A beautiful home to a 200,000-strong collection, with the building itself the match of all those first editions
In times of woe and in need of spiritual guidance, you could well find yourself wandering into The John Rylands Library mistaking it for a church, such is the late Victorian neo-Gothic splendour of this magnificent building. However, inside you'd find something which could truly enrich the soul – about 200,000 books.
The library was commissioned by Enriqueta Rylands in memory of her husband, an entrepreneur and philanthropist who became Manchester's first multimillionaire as the owner of the UK's largest textile manufacturing business. At the time of his death he was worth today's equivalent of £250m. Enriqueta could afford not to scrimp.
Consequently, this library wouldn't seem out of place if it were renamed Hogwarts Reading Rooms. Its dark corridors are like a film set, immediately familiar because their splendour feels almost clichéd until you recall the age of the building. Stairways spiral to the first floor and corridors lead into the most magnificent main reading room; a quite breathtaking hall where stained glass windows throw their light into the reading alcoves, over sculptures of artists and scholars, and into a gallery overlooking the main space.

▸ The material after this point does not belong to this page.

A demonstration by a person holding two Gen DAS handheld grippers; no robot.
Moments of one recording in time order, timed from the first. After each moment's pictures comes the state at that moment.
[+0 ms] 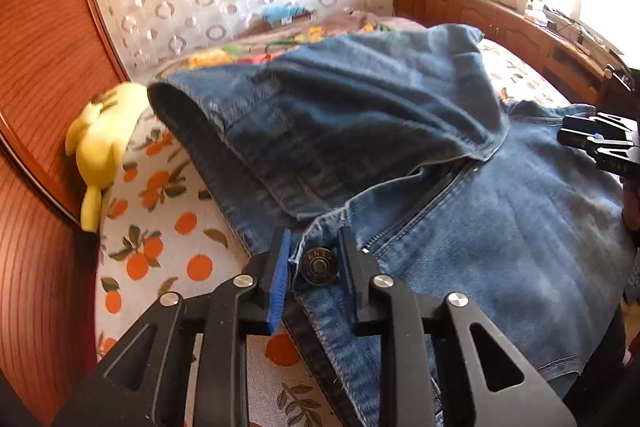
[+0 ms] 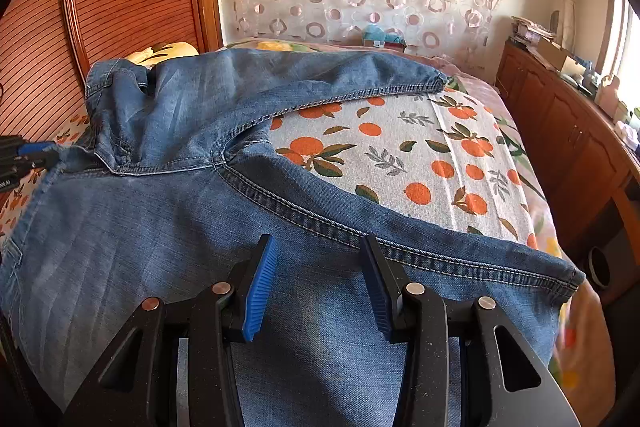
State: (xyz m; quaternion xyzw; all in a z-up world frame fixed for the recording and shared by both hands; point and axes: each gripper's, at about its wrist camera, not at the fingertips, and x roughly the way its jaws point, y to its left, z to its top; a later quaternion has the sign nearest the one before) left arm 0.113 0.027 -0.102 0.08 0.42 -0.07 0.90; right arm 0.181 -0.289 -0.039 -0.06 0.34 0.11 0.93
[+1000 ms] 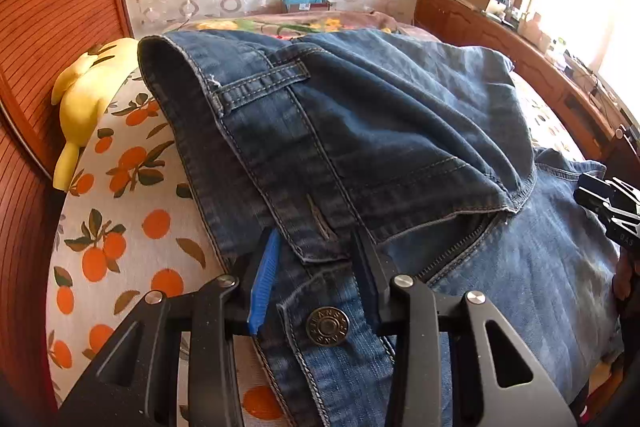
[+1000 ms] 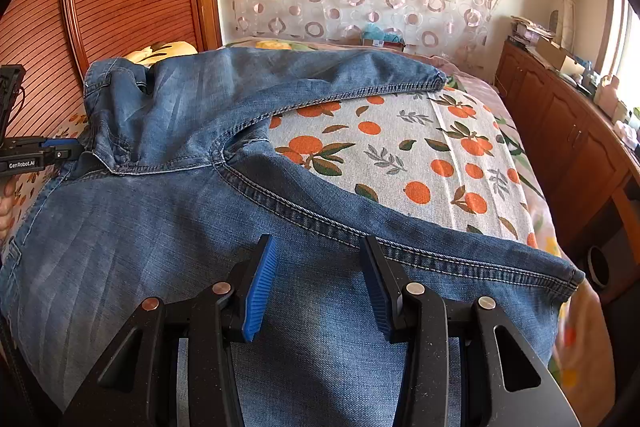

As for the collection, it's as astonishing as the building itself. A first edition of James Joyce's Ulysses, a fine paper copy of the Gutenberg Bible and some of the earliest fragments of the New Testament are some of the treats.
There are regular tours and events, and a modern extension completed in 2007 cleverly integrates itself into the old building whilst providing the kind of facilities you'd expect from a modern library.
Back in the main hall, statues of Enriqueta and John stand at either end of the long room, facing each other, surveying their creation. They should be very proud.